*Exercise aim*: Lines before the one containing "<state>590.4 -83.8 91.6" are left out; that line and all after it, through the end of the records, must be transcribed exactly.
Task input Start Marker
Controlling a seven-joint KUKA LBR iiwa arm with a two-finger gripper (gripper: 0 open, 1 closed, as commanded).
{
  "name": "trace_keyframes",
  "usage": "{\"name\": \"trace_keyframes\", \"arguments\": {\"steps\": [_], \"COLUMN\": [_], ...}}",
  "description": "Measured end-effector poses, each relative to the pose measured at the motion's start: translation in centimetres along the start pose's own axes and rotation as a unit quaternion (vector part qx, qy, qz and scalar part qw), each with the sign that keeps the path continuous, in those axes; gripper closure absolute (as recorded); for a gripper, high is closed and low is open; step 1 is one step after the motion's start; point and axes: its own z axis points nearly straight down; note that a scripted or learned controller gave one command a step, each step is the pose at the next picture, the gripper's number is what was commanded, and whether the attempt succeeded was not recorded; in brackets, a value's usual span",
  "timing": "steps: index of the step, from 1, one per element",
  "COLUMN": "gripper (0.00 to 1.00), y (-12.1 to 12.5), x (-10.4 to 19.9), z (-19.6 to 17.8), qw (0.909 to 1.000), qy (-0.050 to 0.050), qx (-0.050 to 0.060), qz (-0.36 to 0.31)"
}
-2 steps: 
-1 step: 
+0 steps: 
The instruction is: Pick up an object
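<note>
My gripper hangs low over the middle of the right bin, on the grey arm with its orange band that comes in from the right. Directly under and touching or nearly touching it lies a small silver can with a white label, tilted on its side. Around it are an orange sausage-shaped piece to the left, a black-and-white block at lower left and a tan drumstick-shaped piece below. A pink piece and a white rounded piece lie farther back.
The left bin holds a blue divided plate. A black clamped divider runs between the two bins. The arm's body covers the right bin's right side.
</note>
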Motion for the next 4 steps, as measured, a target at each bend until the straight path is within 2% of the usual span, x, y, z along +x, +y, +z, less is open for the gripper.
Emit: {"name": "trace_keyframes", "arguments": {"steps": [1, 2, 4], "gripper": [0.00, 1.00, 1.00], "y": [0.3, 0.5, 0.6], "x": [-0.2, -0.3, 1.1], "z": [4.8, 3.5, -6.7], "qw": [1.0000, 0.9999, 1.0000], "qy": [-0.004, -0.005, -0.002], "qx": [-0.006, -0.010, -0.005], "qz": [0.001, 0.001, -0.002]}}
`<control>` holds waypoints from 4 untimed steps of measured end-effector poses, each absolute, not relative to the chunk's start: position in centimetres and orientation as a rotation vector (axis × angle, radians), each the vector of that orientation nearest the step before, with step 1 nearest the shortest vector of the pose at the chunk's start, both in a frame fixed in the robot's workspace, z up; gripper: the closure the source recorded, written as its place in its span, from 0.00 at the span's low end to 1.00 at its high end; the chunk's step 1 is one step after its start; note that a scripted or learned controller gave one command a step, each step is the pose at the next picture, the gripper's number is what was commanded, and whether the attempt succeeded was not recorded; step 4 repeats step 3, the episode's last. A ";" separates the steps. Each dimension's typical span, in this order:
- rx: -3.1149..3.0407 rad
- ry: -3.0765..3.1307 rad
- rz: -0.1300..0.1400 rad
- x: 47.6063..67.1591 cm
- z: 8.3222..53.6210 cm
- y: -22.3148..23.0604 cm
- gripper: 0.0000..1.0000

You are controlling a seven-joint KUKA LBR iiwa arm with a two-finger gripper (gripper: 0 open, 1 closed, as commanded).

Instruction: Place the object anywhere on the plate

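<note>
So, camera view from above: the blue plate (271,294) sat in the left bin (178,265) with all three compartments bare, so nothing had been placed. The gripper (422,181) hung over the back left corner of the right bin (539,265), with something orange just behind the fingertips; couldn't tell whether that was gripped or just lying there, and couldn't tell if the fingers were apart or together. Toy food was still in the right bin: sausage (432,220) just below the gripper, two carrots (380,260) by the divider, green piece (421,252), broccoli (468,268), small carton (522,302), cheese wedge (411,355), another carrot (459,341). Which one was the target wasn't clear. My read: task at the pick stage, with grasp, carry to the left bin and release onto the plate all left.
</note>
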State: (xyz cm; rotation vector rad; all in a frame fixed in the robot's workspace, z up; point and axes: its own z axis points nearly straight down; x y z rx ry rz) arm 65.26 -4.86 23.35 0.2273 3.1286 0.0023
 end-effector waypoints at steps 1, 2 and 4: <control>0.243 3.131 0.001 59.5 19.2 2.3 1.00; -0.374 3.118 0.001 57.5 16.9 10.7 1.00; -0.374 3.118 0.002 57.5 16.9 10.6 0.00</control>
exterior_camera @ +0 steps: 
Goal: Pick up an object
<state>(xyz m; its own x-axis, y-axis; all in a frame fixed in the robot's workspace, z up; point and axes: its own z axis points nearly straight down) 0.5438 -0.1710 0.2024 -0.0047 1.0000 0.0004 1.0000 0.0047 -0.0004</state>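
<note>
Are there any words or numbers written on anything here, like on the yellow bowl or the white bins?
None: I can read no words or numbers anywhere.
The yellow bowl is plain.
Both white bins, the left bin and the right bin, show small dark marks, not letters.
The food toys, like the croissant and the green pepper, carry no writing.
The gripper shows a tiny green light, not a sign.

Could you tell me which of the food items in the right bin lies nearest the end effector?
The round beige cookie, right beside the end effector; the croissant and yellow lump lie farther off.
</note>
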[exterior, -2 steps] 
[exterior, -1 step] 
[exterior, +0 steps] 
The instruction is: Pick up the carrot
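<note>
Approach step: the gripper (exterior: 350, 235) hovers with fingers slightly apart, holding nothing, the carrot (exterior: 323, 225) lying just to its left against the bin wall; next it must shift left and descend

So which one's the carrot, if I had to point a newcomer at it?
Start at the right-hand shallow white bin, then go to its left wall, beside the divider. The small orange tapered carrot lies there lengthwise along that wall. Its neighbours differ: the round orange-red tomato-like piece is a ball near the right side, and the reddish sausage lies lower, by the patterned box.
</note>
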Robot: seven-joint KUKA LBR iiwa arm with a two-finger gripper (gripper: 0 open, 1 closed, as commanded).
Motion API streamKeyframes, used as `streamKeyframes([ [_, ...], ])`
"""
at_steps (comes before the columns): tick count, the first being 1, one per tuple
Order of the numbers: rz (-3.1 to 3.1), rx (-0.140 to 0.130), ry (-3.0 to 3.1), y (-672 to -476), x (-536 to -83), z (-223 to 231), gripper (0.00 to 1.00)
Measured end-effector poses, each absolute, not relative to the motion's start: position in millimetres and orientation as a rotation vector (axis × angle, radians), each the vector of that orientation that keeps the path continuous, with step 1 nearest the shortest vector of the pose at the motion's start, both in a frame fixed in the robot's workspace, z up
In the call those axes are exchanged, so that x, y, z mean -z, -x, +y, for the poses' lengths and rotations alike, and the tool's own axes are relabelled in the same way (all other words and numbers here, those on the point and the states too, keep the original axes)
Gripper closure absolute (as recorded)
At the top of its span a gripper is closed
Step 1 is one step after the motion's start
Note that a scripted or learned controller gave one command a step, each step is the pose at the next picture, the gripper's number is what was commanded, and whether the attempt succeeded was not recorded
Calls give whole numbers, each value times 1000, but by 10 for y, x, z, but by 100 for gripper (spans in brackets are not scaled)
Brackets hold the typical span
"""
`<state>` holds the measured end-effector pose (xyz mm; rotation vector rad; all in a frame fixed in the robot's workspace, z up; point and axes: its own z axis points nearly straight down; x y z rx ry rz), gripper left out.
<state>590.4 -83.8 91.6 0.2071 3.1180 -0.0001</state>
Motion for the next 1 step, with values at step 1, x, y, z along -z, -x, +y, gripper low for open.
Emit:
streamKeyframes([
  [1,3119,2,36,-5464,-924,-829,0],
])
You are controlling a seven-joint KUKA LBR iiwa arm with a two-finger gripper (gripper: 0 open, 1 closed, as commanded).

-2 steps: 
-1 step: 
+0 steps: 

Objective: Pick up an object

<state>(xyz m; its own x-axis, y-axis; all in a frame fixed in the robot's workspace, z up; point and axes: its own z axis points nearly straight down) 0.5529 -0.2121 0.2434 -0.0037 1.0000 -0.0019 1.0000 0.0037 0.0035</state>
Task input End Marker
*Task response*:
<state>590.4 -83.8 91.6 0.2071 3.1180 -0.0001</state>
Motion for the next 1 step, with values at step 1, x, y, z along -z, -x, +y, gripper low for open.
Emit:
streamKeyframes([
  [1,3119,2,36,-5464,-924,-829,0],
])
You are controlling a seven-joint KUKA LBR iiwa arm with a two-finger gripper (gripper: 0 open, 1 closed, as commanded).

-2 steps: 
-1 step: 
+0 steps: 

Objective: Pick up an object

<state>(xyz m; its own x-axis, y-axis; all in a frame fixed in the robot's workspace, z up; point and axes: its own z axis points nearly straight down) 0.5529 -0.2121 0.2434 -0.0037 1.0000 -0.0019 1.0000 0.0037 0.0035</state>

There is no more to add to the answer.